I'm a big fan. Have invested in over 100 companies through FundersClub/Wefunder/Angel.co over the last 4 yrs. Most of them YC companies. Startup investing is a long game, don't really expect meaningful returns until the 7 to 10 yr timeframe. Have backed off a bit recently with a need for more liquidity (kids entering college in the next few years).
Not the parent, but open source seems like a terrible investment if you expect a return, but I think we definitely need to figure out how to fund open source, given how much benefit it brings to our industry.
I would be super interested in a Kickstarter for open source, though I wonder if it would suffer from the same issues that Kickstarter itself suffers from (lots of ambitious projects, most not being delivered on time).
> I would be super interested in a Kickstarter for open source, though I wonder if it would suffer from the same issues that Kickstarter itself suffers from (lots of ambitious projects, most not being delivered on time).
I signed up for your site already, I'm interested in seeing where this goes. I'm particularly interested in funding libraries, rather than finished products.
Kickstarter still does fine, despite this problem, but it has lead to people using Kickstarter as the final fundraising for manufacturing, which doesn't make a tonne of sense for software.
One option is a milestone-based system where the project author splits the work up into various chunks, and the funding gets released as they are done (as voted on by contributors within a few days of completion?) where if things start diverging too much from expectations the funding stops?
One thin that may be interesting besides developer-driven proposals, but community-driven requests. Sort of how bounties exist already, but potentially on a different scale. People could put their money where their mouth is and pre-commit to their dream open source self-hosted whatever. Maybe even pre-committing money to specific features.
Something like Patreon could exist for software people if people want to fund a maintainer, though that's less clear.
Thanks for signing up! You've raised more questions than I can answer but it gives things to think about.

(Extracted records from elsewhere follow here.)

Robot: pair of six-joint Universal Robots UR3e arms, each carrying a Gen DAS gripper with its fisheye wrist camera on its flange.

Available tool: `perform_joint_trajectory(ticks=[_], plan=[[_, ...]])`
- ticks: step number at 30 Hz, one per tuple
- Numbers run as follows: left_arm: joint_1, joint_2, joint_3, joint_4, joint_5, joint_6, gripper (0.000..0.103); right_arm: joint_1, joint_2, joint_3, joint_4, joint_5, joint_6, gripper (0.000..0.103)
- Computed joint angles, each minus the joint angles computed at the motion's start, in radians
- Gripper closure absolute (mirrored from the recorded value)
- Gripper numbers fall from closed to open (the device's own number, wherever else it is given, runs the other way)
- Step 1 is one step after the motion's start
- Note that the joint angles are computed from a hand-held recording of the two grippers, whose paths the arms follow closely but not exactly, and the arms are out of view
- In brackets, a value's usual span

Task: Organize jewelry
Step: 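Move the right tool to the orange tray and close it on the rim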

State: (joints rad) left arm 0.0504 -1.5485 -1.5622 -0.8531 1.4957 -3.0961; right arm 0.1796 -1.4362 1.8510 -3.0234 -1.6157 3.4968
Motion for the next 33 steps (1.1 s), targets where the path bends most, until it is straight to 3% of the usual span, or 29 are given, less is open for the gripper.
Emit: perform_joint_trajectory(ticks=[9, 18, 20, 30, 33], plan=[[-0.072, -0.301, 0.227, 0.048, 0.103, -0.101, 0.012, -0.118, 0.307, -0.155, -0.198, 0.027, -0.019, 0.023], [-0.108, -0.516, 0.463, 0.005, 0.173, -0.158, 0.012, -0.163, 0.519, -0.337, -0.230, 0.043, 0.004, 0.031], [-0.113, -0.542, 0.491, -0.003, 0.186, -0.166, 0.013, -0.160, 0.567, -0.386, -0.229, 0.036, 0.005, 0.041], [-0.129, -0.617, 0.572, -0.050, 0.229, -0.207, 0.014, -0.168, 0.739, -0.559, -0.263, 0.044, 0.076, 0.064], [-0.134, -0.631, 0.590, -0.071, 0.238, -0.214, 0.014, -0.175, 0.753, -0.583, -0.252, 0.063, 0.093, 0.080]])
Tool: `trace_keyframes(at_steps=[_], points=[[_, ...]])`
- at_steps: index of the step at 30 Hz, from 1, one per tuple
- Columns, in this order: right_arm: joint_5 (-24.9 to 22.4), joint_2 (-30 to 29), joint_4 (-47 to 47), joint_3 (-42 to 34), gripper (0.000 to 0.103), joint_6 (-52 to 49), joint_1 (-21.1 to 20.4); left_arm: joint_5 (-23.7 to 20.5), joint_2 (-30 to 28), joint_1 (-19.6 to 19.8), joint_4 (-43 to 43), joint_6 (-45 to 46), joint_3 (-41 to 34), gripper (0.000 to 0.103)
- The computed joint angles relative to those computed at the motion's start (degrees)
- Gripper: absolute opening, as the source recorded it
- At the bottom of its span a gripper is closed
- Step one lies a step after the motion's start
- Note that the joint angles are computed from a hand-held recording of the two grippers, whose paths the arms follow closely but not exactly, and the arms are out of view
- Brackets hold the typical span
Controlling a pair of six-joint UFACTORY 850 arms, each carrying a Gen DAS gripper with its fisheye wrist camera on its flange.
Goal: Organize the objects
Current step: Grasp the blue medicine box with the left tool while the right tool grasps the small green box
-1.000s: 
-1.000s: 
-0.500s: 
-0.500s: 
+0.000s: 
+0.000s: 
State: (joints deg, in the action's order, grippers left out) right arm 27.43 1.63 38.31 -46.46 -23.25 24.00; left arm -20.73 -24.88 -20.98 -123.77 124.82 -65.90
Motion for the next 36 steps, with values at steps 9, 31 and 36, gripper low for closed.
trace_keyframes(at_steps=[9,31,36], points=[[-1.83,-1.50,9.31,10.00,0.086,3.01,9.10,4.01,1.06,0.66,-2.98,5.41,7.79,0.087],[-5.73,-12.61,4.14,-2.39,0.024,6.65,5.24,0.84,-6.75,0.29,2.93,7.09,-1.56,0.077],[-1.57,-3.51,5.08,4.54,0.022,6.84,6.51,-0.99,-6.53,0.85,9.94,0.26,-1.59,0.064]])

I've thought about the milestone system (it was the first thing that came to my mind) but do consensus based software have unchanging requirements? More importantly how is consensus reached? I think that for smaller scope like libraries or plug-ins it makes sense where there is one clear purpose. ex) write a scraper plugin that returns data.
Community driven requests would most likely be function or feature requests. It's exactly how you've described where you can put up a bounty for specific features where a developer will come along and implement it. If it's not worth their time (amount of work is far more than the money raised) than a few things could happen:
- another developer could do it for the purpose of building a portfolio or gathering resumes etc.
- the requester/backer can advertise it to his peers or companies, if it gets enough backing it would entice more developers to work on it.
Finally, the Patreon model where a lone dev or a team will work on maintaining an open source project on an ongoing basis.
It gets me super excited just thinking about the possibilities but I'm grossly overlooking the pitfalls and challenges of bringing people together in the first place.
I'm going to do some brainstorming and maybe lay it out in a blog post this weekend.